EXERCISE >>
Copy, from the material below, each line where "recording" shows up.

RECORDS PROVIDED >>
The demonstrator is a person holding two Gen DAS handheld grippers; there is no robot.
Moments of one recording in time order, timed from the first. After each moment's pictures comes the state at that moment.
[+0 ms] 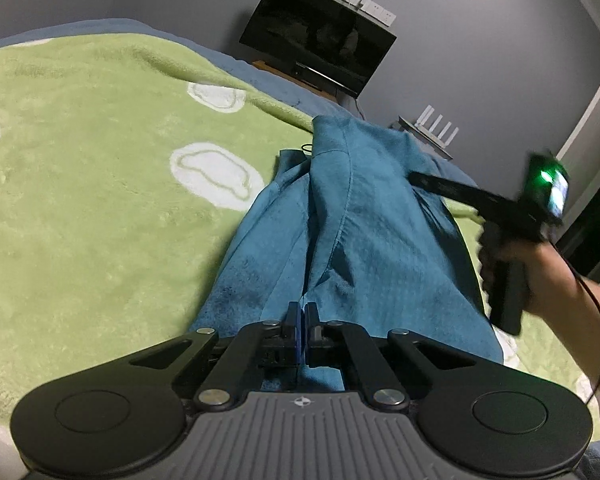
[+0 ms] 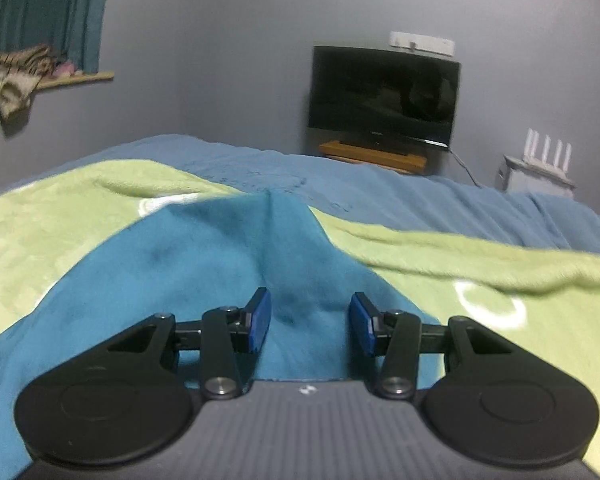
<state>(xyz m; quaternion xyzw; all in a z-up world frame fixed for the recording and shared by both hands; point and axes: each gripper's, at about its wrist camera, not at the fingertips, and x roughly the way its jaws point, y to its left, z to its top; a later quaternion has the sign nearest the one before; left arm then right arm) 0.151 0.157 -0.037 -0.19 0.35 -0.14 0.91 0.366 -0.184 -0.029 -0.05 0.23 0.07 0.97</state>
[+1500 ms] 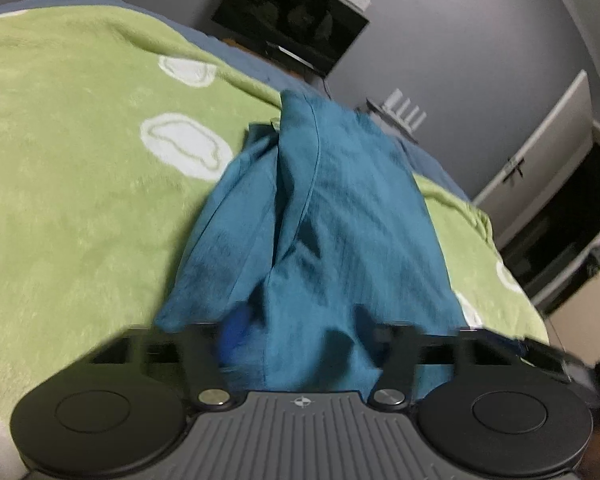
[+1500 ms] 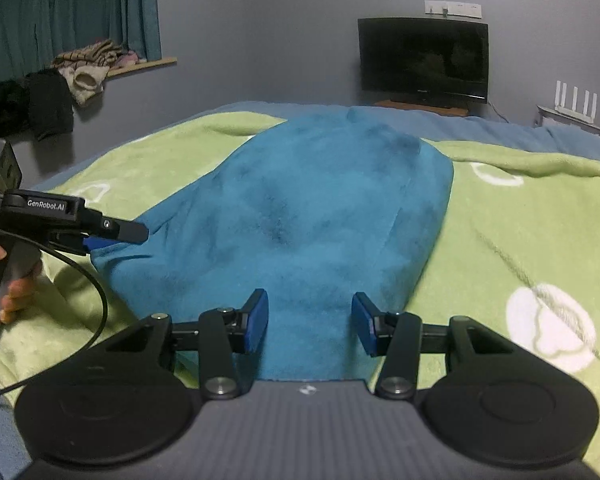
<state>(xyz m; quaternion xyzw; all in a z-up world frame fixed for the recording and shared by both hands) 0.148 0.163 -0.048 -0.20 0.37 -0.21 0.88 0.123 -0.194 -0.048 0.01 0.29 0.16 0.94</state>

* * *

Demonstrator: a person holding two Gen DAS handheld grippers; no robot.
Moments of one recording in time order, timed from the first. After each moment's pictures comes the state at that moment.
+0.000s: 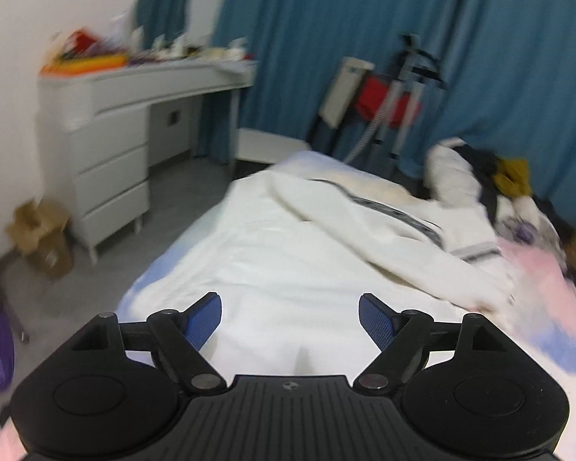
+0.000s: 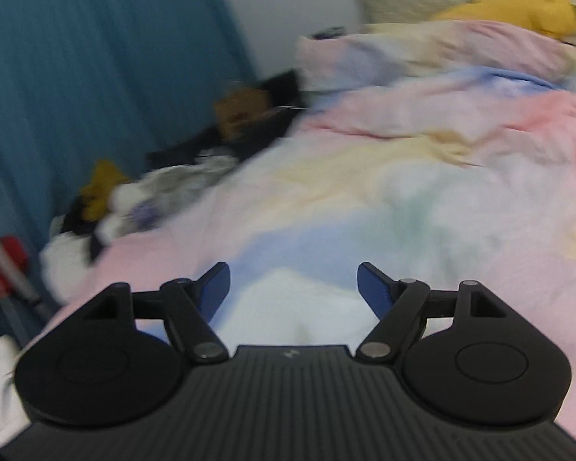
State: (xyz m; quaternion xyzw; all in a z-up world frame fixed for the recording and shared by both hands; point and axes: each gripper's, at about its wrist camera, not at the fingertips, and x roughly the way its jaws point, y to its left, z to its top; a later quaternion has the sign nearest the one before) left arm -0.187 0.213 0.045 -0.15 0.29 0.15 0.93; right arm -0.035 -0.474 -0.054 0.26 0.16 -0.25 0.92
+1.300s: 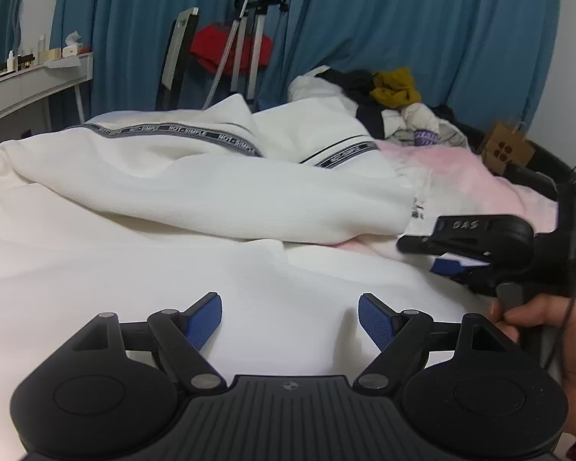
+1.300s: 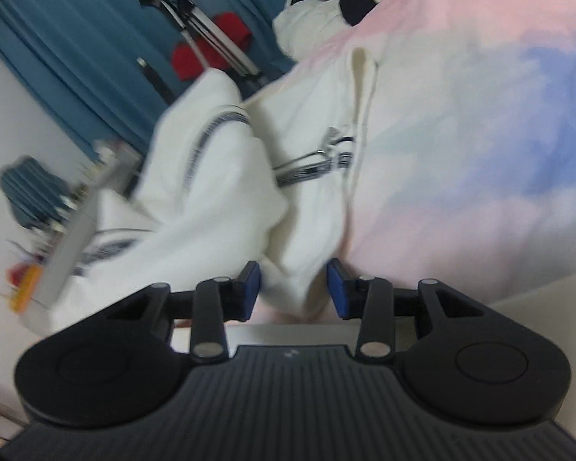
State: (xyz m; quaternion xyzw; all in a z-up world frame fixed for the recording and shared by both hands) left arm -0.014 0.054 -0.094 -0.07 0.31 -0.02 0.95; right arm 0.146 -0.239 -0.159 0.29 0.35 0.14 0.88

RESULT >>
Moments of one recording in time order, timed from the first. After each moment's pictures comes the state at that moment.
<state>(xyz m; quaternion xyzw; all in a z-up world frame fixed for the recording and shared by both hands; point and axes: each gripper's, at about its wrist camera, not at the fingertips, and x roughly the way its jaws point, y to its left, z to its top; a later quaternion has the sign nearest the one before; left arm then right arm) 0.151 0.157 -0.037 -0.19 0.35 -0.14 0.91 0.366 -0.184 -0.029 -0.05 0.23 0.07 0.97</state>
<state>(xyz m; quaternion xyzw; all in a z-up world frame fixed for the recording and shared by both hands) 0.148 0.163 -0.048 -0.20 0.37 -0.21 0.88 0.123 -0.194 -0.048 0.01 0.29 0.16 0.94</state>
Moments of one recording in time order, timed from the first. After each moment's pictures comes the state at that moment.
State: (xyz m; quaternion xyzw; all in a z-up world frame fixed for the recording and shared by both hands; point and axes: each gripper's, at about its wrist camera, not at the fingertips, and x roughly the way its jaws point, y to its left, z to its top; a later quaternion has the sign nearest the one before) left arm -0.187 0.213 0.045 -0.15 0.29 0.15 0.93; right arm -0.035 -0.474 -0.054 0.26 0.16 -0.25 0.92
State: (xyz m; quaternion xyzw; all in a z-up world frame fixed for the recording and shared by both hands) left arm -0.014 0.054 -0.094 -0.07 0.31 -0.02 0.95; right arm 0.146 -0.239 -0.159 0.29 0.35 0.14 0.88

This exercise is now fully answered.